周六上午,阳光正好。连日的阴郁和紧绷,似乎被这难得的晴空驱散了些许。华南高中的校园里静悄悄的,大部分住宿生还在睡懒觉,或者三三两两约着去市区逛街。
陈硕揉着惺忪的睡眼,从床上爬起来。昨晚的紧急会议开到很晚,制定了初步计划。他心里还残留着被泼尿的屈辱和恐惧,但也有一股被兄弟们保护着的暖意,以及……一丝想要做点什么、不再拖后腿的冲动。
“胖子,起了?陪我去趟电子城呗?”对床的刘小天探过头,晃了晃手里一张皱巴巴的清单,“我那个航模还差点零件,老孙说城西电子城有家店比较全,咱俩去逛逛?顺便……吃点好的,压压惊。”刘小天挤挤眼,试图让气氛轻松点。

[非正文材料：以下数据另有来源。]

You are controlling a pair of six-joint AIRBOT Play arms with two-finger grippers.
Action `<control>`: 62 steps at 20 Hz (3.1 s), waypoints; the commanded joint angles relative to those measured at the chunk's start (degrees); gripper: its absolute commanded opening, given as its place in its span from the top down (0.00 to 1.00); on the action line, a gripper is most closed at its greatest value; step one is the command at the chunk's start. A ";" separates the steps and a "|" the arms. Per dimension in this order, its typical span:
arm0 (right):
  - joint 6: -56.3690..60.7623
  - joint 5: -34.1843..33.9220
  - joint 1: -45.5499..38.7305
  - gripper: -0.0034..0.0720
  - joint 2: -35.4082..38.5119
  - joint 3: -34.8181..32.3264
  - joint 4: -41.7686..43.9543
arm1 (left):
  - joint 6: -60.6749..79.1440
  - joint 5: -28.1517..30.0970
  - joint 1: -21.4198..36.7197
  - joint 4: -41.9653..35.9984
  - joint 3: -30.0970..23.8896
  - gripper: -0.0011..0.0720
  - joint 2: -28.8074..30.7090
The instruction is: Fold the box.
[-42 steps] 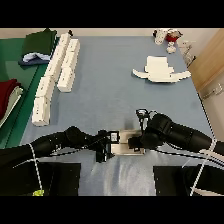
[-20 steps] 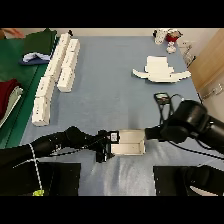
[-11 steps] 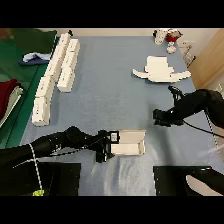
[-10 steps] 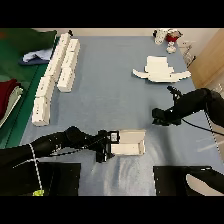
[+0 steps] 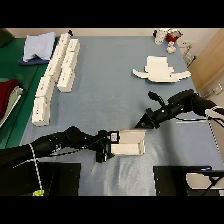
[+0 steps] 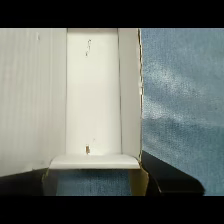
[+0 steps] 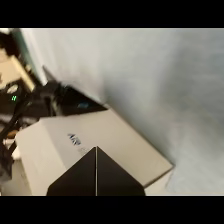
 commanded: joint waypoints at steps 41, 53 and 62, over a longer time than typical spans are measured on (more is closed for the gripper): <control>-25.40 49.62 52.19 0.28 41.90 -20.61 -41.86 | 0.00 0.00 0.02 0.00 0.02 0.28 0.00; -23.98 51.71 52.17 0.29 43.23 -18.32 -47.34 | 0.00 0.00 0.02 0.00 0.02 0.28 0.00; -20.31 52.43 52.17 0.53 43.08 -18.05 -47.78 | 0.02 0.00 0.02 0.00 0.02 0.28 0.00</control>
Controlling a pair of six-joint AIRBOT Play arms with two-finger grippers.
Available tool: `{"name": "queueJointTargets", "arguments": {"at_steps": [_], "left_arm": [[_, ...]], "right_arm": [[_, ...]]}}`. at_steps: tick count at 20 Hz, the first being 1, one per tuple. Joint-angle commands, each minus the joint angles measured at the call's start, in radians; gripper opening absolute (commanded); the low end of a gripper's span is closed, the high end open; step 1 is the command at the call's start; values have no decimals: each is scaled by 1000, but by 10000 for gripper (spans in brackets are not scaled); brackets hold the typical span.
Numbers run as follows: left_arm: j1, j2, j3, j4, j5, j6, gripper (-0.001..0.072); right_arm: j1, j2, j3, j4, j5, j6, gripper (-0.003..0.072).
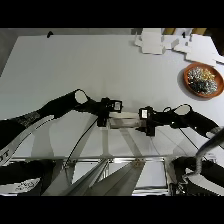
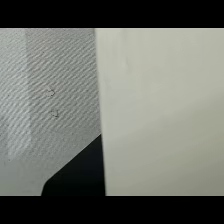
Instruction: Fold the box and place the chain.
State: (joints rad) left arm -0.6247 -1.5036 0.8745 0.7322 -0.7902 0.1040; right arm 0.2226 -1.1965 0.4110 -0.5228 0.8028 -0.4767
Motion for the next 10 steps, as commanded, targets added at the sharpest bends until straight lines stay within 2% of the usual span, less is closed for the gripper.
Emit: {"name": "queueJointTargets", "arguments": {"at_steps": [1,3,4,6,7,8,10], "left_arm": [[0,0,0,-1,-7,0,10],[0,0,0,-2,-8,0,14],[0,1,0,-1,-8,0,66],[0,6,0,-1,-5,0,445],[1,13,0,-1,-2,0,586],[2,23,0,-1,-2,0,642],[2,46,0,3,-7,-1,647]], "right_arm": [[0,0,0,0,1,0,279],[0,0,0,0,1,0,279],[0,0,0,0,1,0,279],[0,0,0,0,1,0,279],[0,0,0,0,1,0,279],[0,0,0,0,1,0,279],[0,0,0,0,1,0,279]]}}
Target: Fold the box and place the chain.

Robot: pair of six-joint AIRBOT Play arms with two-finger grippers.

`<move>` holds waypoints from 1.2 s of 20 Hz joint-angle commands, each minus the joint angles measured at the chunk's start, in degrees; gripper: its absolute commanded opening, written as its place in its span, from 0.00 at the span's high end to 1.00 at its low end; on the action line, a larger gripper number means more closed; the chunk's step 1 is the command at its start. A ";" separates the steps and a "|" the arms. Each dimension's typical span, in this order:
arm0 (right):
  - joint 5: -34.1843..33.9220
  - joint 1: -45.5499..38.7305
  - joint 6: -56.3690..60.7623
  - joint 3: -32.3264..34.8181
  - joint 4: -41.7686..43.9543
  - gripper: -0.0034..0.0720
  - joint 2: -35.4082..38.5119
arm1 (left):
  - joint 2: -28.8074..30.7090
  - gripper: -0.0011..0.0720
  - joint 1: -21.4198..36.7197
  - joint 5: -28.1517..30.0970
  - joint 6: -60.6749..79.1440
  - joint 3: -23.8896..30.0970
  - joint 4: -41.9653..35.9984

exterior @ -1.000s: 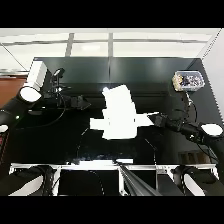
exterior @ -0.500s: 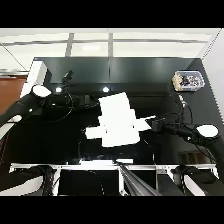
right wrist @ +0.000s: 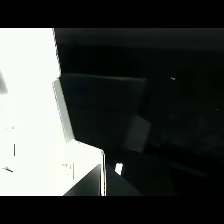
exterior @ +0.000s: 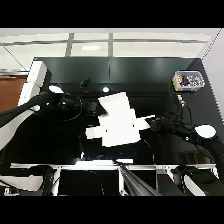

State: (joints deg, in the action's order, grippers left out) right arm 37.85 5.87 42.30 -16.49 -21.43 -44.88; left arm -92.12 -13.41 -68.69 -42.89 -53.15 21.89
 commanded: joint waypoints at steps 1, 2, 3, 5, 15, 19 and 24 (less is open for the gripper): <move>-0.79 0.09 0.04 0.02 -0.07 0.93 0.02 | -4.85 0.02 -1.53 -10.88 9.75 -3.63 -3.65; -0.74 0.09 0.04 0.02 -0.09 0.93 0.02 | -5.64 0.02 -2.19 -10.88 9.73 -5.07 -1.16; -0.63 0.09 0.04 0.02 -0.07 0.93 0.02 | -6.40 0.02 -2.93 -11.04 9.70 -6.67 1.77; -0.57 0.09 0.09 0.02 -0.04 0.93 0.02 | -7.78 0.07 -4.48 -12.07 9.70 -9.62 5.99; 0.09 0.09 0.04 0.02 -0.15 0.93 0.02 | -9.18 0.81 -6.19 -13.05 9.49 -13.68 11.06; 2.93 -0.11 0.02 -1.36 -3.48 0.12 0.04 | -8.92 0.95 -6.08 -14.38 7.10 -14.16 12.28; 16.39 -2.01 0.09 -14.45 -27.23 0.12 0.04 | -1.07 0.96 -8.00 -10.58 8.15 -9.79 13.16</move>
State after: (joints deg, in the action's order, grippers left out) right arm 47.83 4.56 42.39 -24.99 -36.16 -44.88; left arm -97.47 -20.29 -82.59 -36.16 -65.71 34.96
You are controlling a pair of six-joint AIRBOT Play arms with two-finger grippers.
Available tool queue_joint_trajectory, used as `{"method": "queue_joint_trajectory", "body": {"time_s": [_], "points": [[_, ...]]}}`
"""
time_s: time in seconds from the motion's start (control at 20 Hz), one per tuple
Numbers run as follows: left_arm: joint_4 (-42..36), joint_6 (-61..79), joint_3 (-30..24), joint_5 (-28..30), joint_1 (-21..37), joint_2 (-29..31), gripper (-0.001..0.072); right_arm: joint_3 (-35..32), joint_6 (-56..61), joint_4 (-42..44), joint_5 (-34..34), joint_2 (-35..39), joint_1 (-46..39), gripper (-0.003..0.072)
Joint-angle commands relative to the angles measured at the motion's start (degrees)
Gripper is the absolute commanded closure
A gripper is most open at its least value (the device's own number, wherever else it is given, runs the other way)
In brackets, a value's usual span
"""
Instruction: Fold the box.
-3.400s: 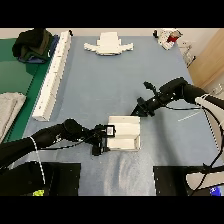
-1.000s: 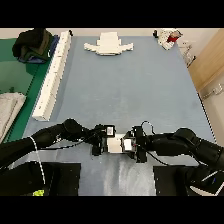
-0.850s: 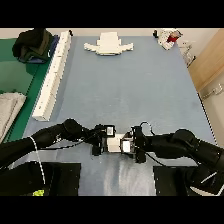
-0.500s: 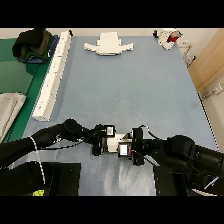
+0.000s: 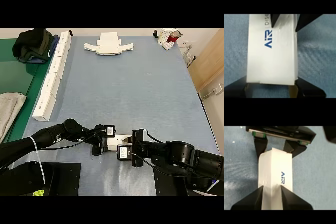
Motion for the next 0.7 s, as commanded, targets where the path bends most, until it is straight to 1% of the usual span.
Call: {"method": "queue_joint_trajectory", "body": {"time_s": [0.0,0.05,0.4,0.65], "points": [[0.02,0.02,0.0,0.0,0.02,0.0,0.0264,-0.02,0.74,-0.68,0.07,0.79,0.24,0.0366],[0.02,0.02,0.0,0.0,0.04,0.0,0.0264,-0.02,0.74,-0.74,0.09,1.38,0.24,0.0336],[0.02,0.02,0.0,0.0,0.02,0.0,0.0264,0.0,0.76,-3.89,0.31,3.32,0.24,0.034],[0.02,0.02,0.0,0.0,0.02,0.0,0.0264,1.14,0.74,-4.33,0.44,3.85,0.24,0.034]]}}
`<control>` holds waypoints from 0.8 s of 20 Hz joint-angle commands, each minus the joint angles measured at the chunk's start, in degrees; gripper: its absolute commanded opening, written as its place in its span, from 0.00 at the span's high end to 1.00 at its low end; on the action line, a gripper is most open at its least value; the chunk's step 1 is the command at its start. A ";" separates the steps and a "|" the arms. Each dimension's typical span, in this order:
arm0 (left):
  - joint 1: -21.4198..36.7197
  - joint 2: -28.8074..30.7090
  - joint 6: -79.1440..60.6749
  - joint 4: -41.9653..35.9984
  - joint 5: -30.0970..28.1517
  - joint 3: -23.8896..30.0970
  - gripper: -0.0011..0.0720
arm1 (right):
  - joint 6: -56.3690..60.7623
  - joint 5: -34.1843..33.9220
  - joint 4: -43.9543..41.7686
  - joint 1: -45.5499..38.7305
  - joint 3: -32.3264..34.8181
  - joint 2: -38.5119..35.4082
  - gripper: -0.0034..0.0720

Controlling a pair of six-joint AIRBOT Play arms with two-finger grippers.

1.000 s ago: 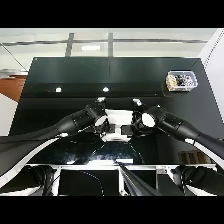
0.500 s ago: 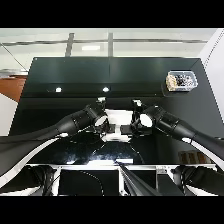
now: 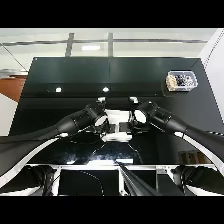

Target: Fold the box and place the chain.

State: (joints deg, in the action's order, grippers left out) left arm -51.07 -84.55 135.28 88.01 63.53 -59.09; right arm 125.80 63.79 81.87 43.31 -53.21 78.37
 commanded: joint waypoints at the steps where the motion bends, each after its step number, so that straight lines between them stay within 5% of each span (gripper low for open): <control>1: 0.04 -0.04 0.04 -0.28 -0.04 -0.07 0.95 | 0.11 0.50 0.02 0.15 -0.28 0.74 0.75; 16: 0.04 -0.04 0.07 -0.28 -0.04 -0.07 0.95 | 0.46 0.37 -1.40 0.15 -0.28 2.23 0.79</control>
State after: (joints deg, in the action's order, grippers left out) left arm -51.07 -84.55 135.33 87.70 63.51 -59.09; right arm 126.23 64.27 80.66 43.42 -53.45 80.42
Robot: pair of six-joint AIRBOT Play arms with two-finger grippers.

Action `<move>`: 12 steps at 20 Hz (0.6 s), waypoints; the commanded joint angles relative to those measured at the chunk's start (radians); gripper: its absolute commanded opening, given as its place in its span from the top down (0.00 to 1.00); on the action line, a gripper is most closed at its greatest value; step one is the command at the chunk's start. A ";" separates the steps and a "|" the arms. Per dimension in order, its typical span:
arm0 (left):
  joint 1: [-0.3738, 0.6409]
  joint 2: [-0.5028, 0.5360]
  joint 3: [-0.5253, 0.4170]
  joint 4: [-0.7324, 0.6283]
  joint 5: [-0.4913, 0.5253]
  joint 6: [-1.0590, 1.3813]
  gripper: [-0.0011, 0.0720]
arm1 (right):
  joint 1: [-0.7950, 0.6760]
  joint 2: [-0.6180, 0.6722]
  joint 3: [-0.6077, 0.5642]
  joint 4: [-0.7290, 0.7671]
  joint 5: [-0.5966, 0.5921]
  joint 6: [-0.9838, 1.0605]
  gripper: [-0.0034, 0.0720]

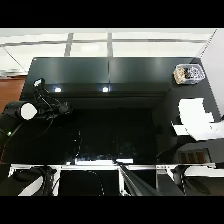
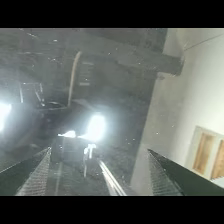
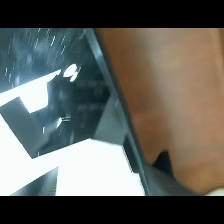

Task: Fold the box and place the chain.

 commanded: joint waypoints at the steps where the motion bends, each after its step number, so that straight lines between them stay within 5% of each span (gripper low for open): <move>1: 0.000 0.000 0.001 -0.018 0.021 -0.009 0.05 | -0.005 -0.024 0.014 -0.024 0.063 -0.051 0.34; 2: -0.001 0.000 0.001 -0.021 0.026 -0.009 0.05 | -0.006 -0.012 0.014 -0.024 0.063 -0.051 0.73; 3: -0.001 0.000 0.001 -0.023 0.027 -0.009 0.05 | -0.006 0.002 0.014 -0.019 0.064 -0.051 0.95; 8: -0.001 0.000 0.001 -0.040 0.026 -0.002 0.05 | 0.021 0.183 -0.060 0.283 0.047 -0.089 0.94; 12: -0.030 0.000 0.001 -0.042 0.031 0.077 0.05 | 0.109 0.420 -0.243 0.507 0.000 -0.112 0.94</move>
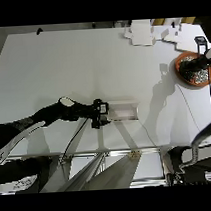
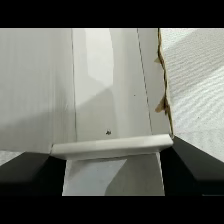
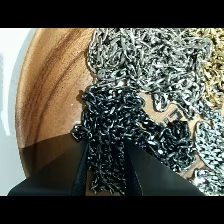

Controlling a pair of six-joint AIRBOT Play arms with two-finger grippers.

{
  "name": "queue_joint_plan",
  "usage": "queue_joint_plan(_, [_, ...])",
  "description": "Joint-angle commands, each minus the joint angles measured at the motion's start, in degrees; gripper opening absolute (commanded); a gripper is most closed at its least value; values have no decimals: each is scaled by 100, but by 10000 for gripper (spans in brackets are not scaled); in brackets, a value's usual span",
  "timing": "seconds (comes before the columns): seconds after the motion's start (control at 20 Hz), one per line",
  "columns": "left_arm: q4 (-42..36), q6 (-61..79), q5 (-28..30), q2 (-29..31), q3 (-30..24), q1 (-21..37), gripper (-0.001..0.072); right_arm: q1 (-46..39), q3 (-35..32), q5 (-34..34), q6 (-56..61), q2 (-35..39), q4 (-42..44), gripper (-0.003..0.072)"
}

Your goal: Fold the box and place the chain.

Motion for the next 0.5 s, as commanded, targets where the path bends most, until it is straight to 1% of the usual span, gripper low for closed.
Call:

陈硕犹豫了一下,林秋定的规矩是至少两人同行,他和刘小天一起,倒是符合。而且,他也想出去透透气,老闷在学校里,感觉那尿骚味都还没散干净。
“行,等我洗把脸。”陈硕点点头。
两人跟宿管阿姨打了声招呼,溜达着出了校门。周末的校园周边比平时热闹,各种小吃摊、文具店都开着。他们没坐车,沿着林荫道慢慢往公交站走,有一搭没一搭地聊着天,主要还是刘小天在说他的航模计划,试图驱散陈硕眉宇间那抹散不去的惊惶。
“我跟你说,这次我打算加个微型摄像头,到时候飞起来,拍点不一样的视角……”刘小天比划着,说得兴起。
就在他们路过一个岔路口,准备拐进一条相对窄些、通往公交站的捷径小巷时,异变陡生!
巷子口斜对面,一辆灰扑扑、毫不起眼的破旧面包车,仿佛一直停在那里打盹的野兽,突然苏醒!引擎发出沉闷粗暴的轰鸣,车轮摩擦地面发出刺耳的吱嘎声,猛地从停车位蹿出,不是开走,而是车头一甩,径直朝着巷口的陈硕和刘小天撞了过来!
“小心!”刘小天反应极快,一把将还在侧耳听他说话的陈硕狠狠往后一扯!
面包车几乎是擦着陈硕的衣角冲了过去,重重撞在巷口的垃圾桶上,发出巨大的声响,垃圾撒了一地。车门“哗啦”一声被粗暴地拉开,从车上跳下来七八个穿着杂色衣服、用口罩或帽子遮住大半张脸的壮汉!他们动作迅猛,一声不吭,目标明确——直扑被刘小天拽得踉跄后退、惊魂未定的陈硕!
“你们干什么?!放手!”刘小天目眦欲裂,怒吼一声,想都没想就扑了上去,一拳砸向冲在最前面、已经抓住陈硕胳膊的一个光头汉子面门!
那光头显然没料到这个学生娃反应这么快,还敢动手,猝不及防挨了一拳,鼻血顿时飙了出来,痛叫一声松了手。但另外几个人已经围了上来,有的去抓陈硕,有的则对付刘小天。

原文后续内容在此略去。